• WORK TO BE COMPLETED
What lines of the listing below contain the word "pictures"? Copy each of them out.

• THE INPUT
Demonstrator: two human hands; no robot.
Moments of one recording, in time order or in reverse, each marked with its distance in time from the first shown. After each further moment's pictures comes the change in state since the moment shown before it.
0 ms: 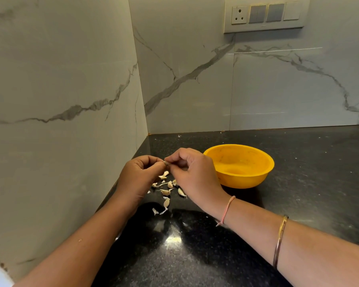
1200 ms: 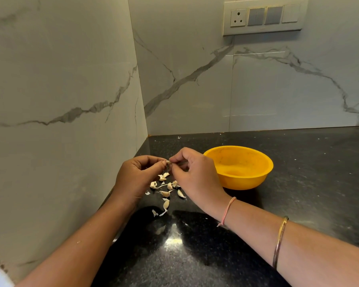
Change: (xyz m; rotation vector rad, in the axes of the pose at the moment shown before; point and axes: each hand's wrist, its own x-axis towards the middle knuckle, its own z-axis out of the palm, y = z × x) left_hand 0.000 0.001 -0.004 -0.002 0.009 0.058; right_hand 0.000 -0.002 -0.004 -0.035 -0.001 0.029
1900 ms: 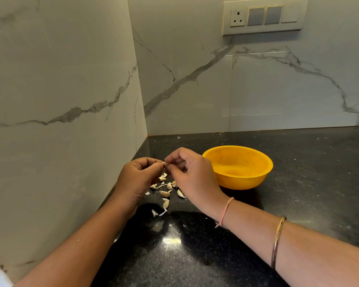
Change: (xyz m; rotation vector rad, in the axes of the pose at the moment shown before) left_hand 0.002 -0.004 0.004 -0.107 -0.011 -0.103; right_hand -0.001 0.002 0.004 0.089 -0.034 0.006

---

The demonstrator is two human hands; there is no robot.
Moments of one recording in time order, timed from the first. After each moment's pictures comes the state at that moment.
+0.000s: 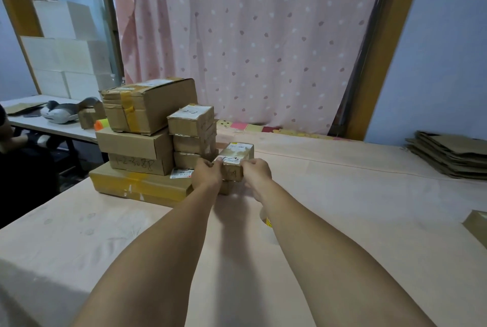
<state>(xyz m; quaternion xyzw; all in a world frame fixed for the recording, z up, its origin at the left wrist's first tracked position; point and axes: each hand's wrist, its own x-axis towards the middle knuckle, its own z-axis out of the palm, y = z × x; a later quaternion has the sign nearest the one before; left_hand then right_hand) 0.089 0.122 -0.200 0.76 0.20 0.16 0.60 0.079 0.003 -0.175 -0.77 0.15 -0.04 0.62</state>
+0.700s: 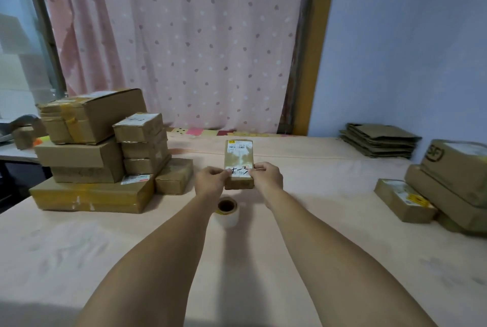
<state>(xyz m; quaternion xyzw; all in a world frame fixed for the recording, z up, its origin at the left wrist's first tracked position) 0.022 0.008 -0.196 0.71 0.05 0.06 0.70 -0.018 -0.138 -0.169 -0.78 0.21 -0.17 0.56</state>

• ANSWER FOR THIS EXERCISE
Moments of one recording, in time order or in reverse, each marked with its distance in time from the first shown. After each further moment's pictures comes the change in state since the moment shown before it.
Moments of one recording in time order, timed from the first. After each moment's pictures comes the state at that moment.

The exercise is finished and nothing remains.